Avant tout, je voudrais signaler que l'on aurait aimé que cette enquête soit nationale. Cela dit, aujourd'hui, on est dans l'incapacité d'évaluer la violence conjugale présente au Maroc en donnant des pourcentages, faute de chiffres officiels. On ne peut pas dire que l'on a tant de femmes violentées. Ce qui n'est pas le cas, par exemple, de la France où des enquêtes nationales sont menées avec des chiffres et des pourcentages précis. Ce rapport a permis de montrer que 96% des violences à l'égard des femmes sont commises par le conjoint. Cette violence au sein du couple s'explique par le fait que le mari exerce sur sa femme une domination qui s'exprime par des agressions physiques, psychiques ou sexuelles. La violence conjugale est un phénomène mondial qui n'épargne aucun pays dans le monde. Cette enquête a montré que les femmes subissant des actes de violences sont des femmes en situation précaire. Elles sont, pour la plupart, très jeunes, analphabètes ou ont un niveau d'instruction très bas.
Quels sont les critères sur lesquels a été élaborée cette enquête ?

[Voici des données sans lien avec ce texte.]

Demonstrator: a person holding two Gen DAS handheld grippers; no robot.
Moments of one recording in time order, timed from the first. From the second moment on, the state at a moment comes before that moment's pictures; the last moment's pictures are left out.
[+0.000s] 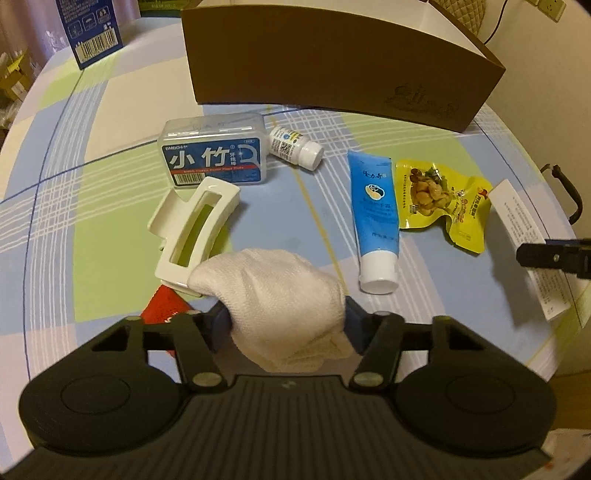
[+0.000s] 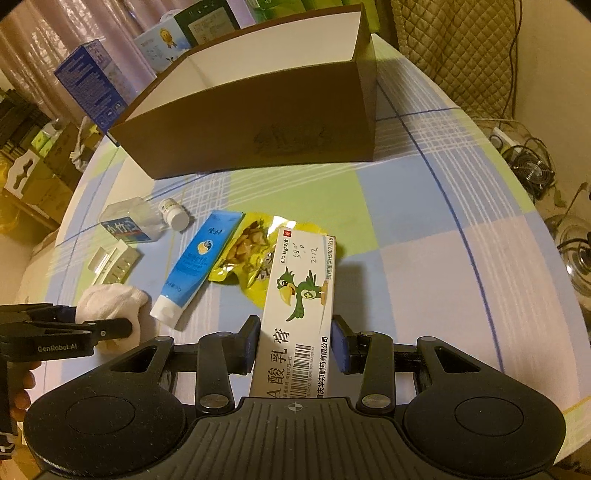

Cette enquête a été élaborée à partir de questionnaires établis par des sociologues. On a également pris en considération l'ensemble des dossiers qui ont été soumis aux services de la Ligue démocratique des droits des femmes. On a également pris pour base la déclaration des Nations unies sur l'élimination de la violence à l'égard des femmes de 1993 et les différentes conventions de lutte contre les discriminations à l'égard des femmes. Ce questionnaire a pris en considération les actes de violence qui se présentent sous plusieurs formes : violence physique, psychologique, sexuelle, mais aussi, juridique.